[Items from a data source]
****************************************
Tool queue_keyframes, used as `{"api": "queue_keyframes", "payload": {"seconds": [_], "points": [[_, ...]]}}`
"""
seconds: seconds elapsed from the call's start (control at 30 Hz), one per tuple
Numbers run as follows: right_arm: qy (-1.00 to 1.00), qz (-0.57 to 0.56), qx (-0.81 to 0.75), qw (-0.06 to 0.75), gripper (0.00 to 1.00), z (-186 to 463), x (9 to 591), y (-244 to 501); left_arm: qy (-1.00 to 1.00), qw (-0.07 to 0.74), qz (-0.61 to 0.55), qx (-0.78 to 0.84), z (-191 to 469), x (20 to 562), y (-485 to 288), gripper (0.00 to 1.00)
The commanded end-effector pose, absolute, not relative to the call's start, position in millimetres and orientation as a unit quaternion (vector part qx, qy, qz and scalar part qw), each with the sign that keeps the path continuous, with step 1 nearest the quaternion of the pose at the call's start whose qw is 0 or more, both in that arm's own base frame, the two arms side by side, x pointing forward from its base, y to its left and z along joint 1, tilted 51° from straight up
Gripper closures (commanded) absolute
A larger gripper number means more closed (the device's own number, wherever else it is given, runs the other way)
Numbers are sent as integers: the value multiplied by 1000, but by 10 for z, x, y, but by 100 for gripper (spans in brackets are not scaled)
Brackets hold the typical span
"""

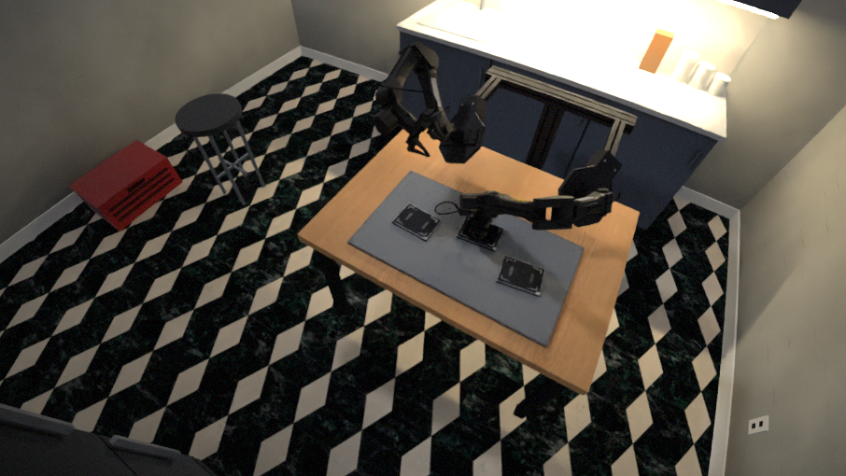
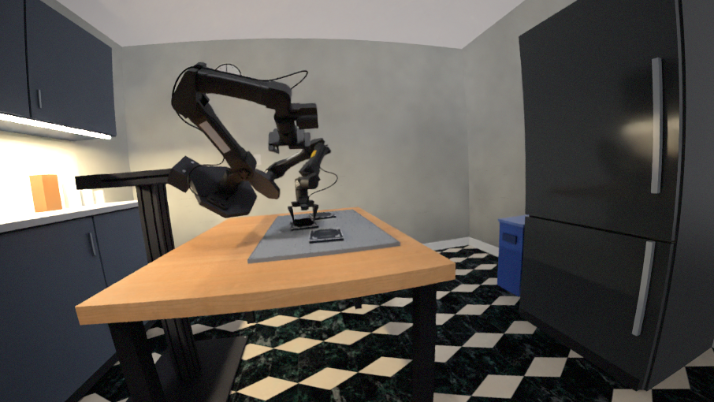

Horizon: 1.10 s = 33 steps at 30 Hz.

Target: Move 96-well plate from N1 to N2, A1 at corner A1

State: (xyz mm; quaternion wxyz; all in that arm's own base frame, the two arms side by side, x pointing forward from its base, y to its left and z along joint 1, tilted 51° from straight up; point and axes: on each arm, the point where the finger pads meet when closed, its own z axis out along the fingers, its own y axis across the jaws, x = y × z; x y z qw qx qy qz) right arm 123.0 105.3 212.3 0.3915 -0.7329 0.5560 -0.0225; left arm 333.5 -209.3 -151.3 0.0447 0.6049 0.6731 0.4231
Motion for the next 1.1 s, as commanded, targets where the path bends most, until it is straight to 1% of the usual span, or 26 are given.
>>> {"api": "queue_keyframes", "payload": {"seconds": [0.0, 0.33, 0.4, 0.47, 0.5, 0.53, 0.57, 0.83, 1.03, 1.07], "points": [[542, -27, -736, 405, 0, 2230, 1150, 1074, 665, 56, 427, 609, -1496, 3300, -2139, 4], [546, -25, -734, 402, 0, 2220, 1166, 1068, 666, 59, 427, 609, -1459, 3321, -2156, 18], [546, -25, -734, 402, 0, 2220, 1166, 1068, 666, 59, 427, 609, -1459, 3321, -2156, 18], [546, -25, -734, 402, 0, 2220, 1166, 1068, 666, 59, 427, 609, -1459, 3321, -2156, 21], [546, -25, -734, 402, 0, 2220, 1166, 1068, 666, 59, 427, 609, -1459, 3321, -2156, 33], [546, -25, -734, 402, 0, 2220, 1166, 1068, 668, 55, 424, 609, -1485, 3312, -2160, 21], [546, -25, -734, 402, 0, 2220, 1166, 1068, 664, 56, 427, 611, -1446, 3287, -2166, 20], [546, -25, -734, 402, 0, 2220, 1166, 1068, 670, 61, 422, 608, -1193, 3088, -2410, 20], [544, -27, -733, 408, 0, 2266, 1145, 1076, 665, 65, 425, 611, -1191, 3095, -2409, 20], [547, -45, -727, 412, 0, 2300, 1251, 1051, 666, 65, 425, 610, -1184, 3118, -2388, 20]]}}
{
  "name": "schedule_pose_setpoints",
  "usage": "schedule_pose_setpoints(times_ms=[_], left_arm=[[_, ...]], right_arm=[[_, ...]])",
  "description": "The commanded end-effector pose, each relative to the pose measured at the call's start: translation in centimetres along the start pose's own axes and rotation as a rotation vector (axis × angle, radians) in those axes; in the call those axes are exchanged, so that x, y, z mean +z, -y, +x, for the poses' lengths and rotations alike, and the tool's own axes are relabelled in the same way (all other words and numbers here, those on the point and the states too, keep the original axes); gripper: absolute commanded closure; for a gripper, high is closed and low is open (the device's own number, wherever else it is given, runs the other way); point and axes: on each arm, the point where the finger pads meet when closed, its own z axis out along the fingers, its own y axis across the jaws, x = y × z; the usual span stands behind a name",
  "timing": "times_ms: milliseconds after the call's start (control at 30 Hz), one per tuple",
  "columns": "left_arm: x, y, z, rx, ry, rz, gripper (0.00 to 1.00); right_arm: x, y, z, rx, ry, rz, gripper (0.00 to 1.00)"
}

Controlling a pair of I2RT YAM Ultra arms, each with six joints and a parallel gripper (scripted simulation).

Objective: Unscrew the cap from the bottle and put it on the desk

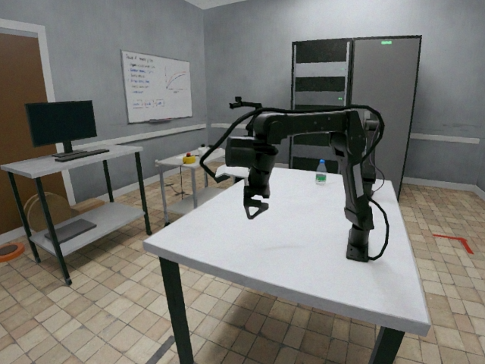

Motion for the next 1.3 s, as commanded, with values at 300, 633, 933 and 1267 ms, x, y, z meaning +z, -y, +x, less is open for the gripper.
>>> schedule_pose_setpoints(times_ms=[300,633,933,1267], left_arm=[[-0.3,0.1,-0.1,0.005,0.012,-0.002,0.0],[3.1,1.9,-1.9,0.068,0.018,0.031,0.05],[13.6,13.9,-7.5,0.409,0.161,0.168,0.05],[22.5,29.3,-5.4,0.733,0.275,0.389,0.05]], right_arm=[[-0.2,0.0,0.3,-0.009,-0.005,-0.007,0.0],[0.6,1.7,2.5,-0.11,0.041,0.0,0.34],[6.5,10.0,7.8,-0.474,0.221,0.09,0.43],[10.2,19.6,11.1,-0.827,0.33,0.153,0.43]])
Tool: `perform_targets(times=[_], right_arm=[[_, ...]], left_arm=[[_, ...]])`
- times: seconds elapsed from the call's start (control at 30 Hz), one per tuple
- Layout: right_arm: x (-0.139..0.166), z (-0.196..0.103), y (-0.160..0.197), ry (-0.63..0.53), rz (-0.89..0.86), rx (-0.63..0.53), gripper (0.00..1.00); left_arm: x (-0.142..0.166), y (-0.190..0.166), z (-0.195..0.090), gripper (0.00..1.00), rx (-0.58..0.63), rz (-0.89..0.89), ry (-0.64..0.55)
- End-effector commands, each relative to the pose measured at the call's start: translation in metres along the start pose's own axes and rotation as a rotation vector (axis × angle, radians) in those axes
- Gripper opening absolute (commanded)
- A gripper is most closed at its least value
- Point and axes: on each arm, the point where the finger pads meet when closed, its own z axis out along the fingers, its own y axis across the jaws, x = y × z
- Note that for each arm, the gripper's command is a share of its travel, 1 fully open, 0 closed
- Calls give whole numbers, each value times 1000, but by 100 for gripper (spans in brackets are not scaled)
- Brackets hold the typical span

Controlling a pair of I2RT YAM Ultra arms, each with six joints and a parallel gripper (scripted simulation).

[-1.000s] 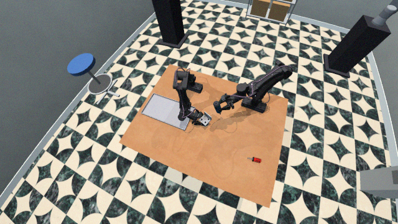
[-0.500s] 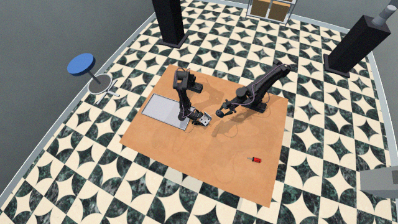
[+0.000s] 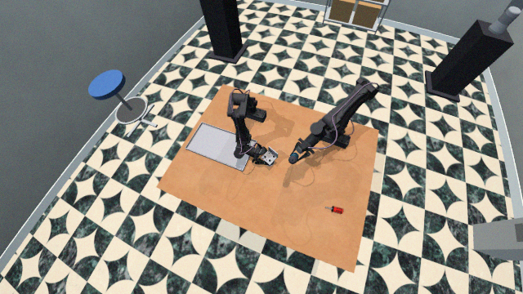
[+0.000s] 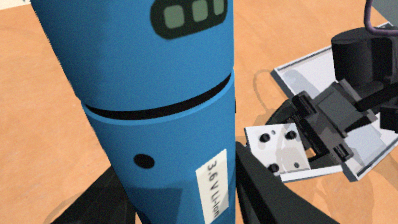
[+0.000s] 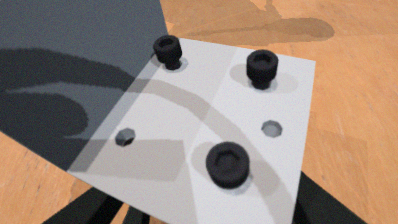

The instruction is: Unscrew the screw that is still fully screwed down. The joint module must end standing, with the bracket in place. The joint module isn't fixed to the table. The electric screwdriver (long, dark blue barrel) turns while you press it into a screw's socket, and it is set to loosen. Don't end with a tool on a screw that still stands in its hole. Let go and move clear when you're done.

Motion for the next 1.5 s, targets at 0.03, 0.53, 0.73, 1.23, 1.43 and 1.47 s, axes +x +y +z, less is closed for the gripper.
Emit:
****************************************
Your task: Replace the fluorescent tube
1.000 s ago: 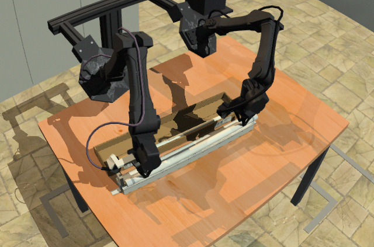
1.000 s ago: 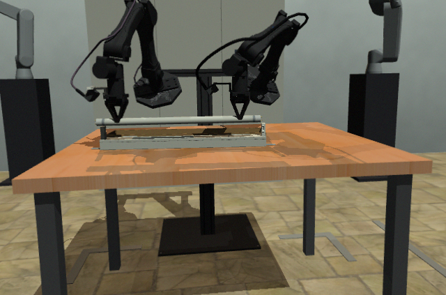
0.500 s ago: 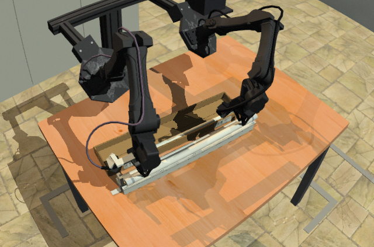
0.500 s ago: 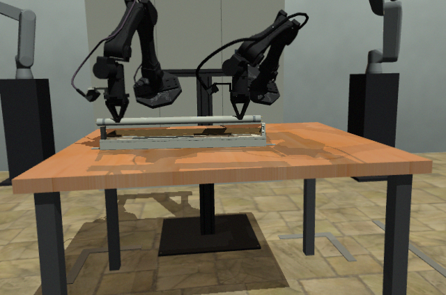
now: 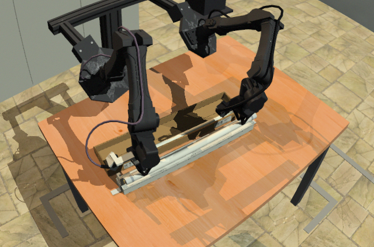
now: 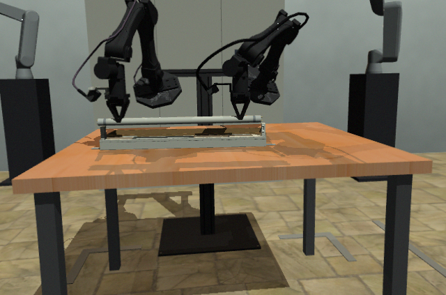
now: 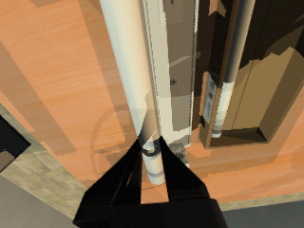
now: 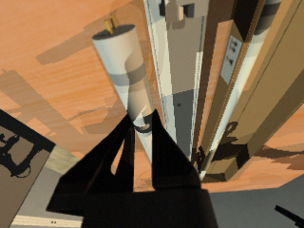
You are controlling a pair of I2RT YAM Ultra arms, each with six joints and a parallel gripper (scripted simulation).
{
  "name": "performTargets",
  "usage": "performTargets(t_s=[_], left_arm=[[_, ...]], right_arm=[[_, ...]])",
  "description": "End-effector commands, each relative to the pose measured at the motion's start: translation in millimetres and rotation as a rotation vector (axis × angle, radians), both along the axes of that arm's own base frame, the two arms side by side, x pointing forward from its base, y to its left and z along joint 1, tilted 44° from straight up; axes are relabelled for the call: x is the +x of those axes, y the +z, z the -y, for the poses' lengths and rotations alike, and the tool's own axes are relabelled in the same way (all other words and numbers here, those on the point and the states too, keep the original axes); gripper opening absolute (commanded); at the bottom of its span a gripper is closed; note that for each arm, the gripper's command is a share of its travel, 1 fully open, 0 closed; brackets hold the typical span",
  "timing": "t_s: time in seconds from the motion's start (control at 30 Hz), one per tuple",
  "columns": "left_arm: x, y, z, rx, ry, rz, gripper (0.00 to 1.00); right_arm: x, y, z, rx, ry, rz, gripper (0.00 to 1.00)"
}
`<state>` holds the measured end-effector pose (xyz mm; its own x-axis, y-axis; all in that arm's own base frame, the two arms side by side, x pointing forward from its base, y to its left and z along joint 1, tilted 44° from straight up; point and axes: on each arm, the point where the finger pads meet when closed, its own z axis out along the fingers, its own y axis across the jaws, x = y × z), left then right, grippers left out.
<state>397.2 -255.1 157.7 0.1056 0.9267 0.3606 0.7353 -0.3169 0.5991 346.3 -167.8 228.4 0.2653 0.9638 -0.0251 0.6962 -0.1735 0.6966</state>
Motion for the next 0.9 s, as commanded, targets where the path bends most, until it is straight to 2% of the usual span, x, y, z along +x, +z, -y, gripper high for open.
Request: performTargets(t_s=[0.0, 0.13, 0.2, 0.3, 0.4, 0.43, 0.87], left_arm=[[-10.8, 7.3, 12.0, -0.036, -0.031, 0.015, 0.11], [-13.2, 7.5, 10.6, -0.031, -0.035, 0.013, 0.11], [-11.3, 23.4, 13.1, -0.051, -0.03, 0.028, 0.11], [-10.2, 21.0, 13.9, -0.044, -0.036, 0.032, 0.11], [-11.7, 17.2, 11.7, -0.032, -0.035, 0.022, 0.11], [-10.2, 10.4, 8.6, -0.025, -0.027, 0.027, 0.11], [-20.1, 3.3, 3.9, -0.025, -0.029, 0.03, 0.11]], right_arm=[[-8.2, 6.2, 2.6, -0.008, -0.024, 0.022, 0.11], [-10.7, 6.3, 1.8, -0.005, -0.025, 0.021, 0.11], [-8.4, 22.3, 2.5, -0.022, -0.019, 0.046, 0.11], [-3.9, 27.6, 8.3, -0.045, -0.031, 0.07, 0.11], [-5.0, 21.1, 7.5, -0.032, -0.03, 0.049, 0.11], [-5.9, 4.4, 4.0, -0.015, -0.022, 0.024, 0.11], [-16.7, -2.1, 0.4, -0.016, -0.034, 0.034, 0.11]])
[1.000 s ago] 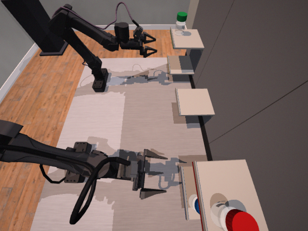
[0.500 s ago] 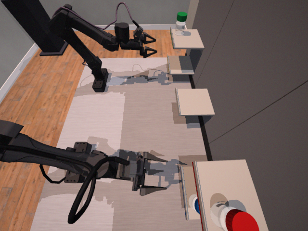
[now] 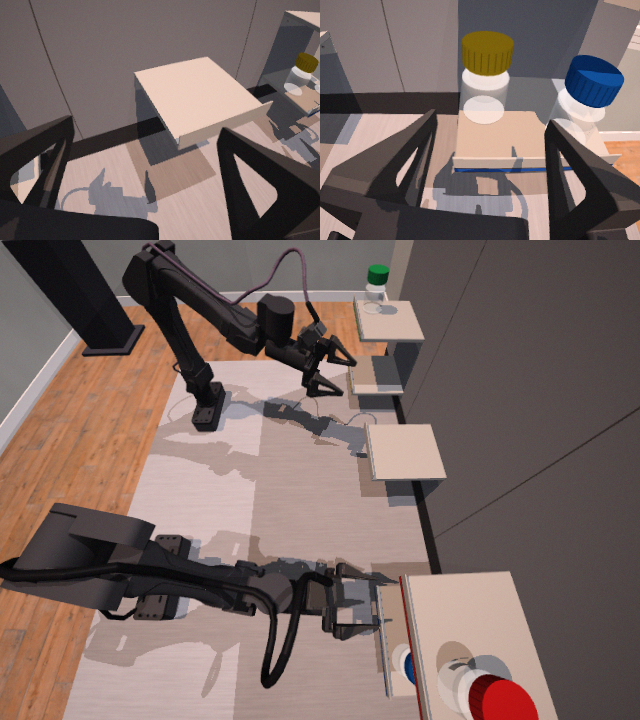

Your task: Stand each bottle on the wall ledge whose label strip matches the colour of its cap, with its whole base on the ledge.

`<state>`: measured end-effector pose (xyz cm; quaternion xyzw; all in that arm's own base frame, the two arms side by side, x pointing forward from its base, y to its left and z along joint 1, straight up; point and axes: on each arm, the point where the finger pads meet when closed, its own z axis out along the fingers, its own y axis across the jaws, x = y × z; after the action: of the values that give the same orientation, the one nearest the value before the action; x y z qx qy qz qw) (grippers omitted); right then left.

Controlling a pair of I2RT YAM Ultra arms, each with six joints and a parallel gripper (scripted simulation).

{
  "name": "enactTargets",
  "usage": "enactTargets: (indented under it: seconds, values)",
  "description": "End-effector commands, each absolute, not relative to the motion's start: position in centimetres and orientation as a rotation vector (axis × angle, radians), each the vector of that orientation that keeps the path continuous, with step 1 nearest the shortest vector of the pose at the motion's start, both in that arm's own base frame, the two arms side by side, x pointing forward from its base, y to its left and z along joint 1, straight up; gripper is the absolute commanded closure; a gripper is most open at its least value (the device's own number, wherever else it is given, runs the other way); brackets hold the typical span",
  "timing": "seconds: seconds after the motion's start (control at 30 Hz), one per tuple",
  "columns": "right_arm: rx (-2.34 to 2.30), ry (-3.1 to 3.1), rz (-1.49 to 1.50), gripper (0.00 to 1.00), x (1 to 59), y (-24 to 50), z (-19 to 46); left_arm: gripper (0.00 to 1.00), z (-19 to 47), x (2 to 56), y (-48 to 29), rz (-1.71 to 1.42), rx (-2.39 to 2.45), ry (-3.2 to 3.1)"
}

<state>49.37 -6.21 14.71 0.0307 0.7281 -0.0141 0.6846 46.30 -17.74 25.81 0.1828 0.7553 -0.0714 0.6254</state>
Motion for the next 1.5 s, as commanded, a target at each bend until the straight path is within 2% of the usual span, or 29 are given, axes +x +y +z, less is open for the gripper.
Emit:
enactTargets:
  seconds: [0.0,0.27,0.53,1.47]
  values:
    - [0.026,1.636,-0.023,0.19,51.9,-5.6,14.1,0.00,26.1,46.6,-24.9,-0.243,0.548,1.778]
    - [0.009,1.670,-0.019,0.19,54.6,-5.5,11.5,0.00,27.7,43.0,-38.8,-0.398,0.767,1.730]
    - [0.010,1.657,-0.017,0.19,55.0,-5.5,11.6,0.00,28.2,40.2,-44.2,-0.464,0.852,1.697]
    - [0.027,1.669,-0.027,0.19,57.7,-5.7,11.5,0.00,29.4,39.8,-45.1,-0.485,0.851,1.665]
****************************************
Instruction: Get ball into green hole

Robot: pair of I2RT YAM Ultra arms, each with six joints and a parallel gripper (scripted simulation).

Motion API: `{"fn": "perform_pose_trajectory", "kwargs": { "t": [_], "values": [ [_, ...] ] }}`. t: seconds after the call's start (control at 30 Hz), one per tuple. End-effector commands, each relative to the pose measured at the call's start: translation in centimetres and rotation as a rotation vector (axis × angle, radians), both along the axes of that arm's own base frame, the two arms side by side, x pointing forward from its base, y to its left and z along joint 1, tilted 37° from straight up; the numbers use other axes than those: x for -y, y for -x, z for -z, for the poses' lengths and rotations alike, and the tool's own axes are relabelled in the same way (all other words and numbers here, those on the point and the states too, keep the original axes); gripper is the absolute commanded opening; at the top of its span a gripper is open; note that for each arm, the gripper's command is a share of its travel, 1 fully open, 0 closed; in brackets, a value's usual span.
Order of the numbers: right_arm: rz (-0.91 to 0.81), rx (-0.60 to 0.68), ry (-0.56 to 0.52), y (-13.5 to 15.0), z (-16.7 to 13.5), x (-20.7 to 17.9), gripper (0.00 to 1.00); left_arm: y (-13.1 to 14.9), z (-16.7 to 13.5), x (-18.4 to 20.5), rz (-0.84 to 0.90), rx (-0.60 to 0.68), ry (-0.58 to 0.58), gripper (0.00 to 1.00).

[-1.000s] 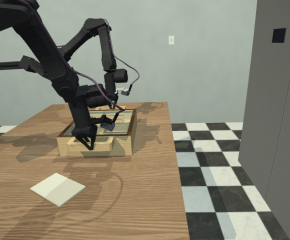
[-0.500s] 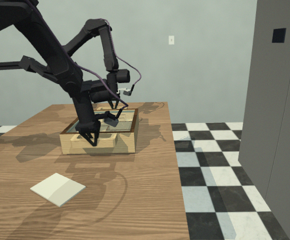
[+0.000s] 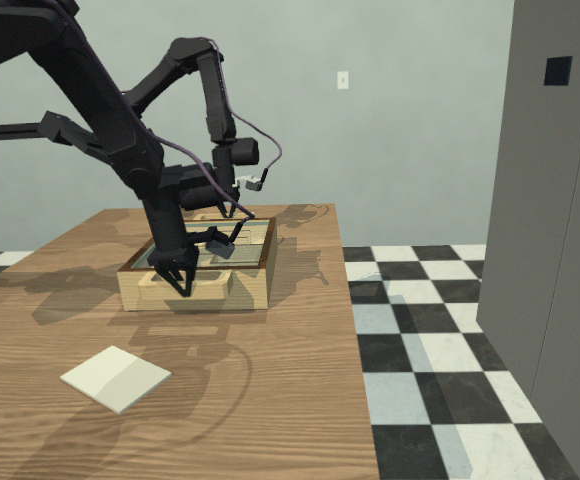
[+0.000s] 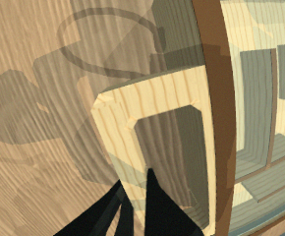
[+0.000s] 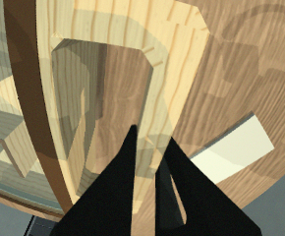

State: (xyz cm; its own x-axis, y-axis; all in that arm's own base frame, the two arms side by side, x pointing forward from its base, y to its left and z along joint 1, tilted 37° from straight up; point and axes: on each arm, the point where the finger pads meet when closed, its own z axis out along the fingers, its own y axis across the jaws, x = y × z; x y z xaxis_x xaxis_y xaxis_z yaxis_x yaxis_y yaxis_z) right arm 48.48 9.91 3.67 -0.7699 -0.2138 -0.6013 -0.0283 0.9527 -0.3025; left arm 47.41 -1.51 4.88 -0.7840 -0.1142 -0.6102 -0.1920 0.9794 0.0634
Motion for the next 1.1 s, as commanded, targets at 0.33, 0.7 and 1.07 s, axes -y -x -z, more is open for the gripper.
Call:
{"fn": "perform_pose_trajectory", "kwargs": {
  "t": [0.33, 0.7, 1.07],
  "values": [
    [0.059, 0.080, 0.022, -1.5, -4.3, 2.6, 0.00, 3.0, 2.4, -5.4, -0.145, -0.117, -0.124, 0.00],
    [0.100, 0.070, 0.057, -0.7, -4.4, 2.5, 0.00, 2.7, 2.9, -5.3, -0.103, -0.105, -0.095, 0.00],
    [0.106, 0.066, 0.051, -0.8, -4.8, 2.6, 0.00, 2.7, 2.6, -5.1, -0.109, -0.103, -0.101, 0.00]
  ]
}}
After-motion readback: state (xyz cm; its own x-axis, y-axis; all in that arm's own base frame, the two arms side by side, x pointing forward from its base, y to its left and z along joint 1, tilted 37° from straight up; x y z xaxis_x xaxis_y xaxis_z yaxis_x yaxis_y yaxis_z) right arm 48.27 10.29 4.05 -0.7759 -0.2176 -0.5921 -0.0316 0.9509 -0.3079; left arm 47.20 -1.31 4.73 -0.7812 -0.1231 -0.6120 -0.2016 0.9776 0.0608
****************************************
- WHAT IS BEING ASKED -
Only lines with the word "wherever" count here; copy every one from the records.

- ANSWER TO THIS TASK -
A larger gripper number means more closed (the device's own number, wherever else it is given, runs the other way)
  "description": "The commanded end-effector pose, each relative to the pose measured at the call's start: translation in centimetres along the start pose's own axes and rotation as a rotation vector (axis × angle, radians) in those axes; in the call those axes are exchanged, so that x, y, z mean +z, -y, +x, for the poses' lengths and rotations alike, and the tool's own axes are relabelled in the same way (all other words and numbers here, those on the point and the states too, keep the original axes); gripper: absolute commanded closure; for a gripper, high is closed and low is open (the device's own number, wherever else it is given, runs the other way); point and axes: on each arm, the point where the finger pads meet when closed, its own z axis out along the fingers, its own y axis across the jaws, x = y × z; the usual span stands behind a name",
  "description": "End-effector commands, each absolute, not relative to the motion's start: position in centimetres and orientation as a rotation vector (axis × angle, radians), each the vector of that orientation that keeps the path continuous, with step 1 nearest the shortest vector of the pose at the motion's start, both in that arm's own base frame, the two arms side by side, x pointing forward from its base, y to its left and z along joint 1, straight up; gripper is the absolute commanded closure; a gripper is most open at its least value (the device's own number, wherever else it is given, runs the other way); brackets hold the typical span",

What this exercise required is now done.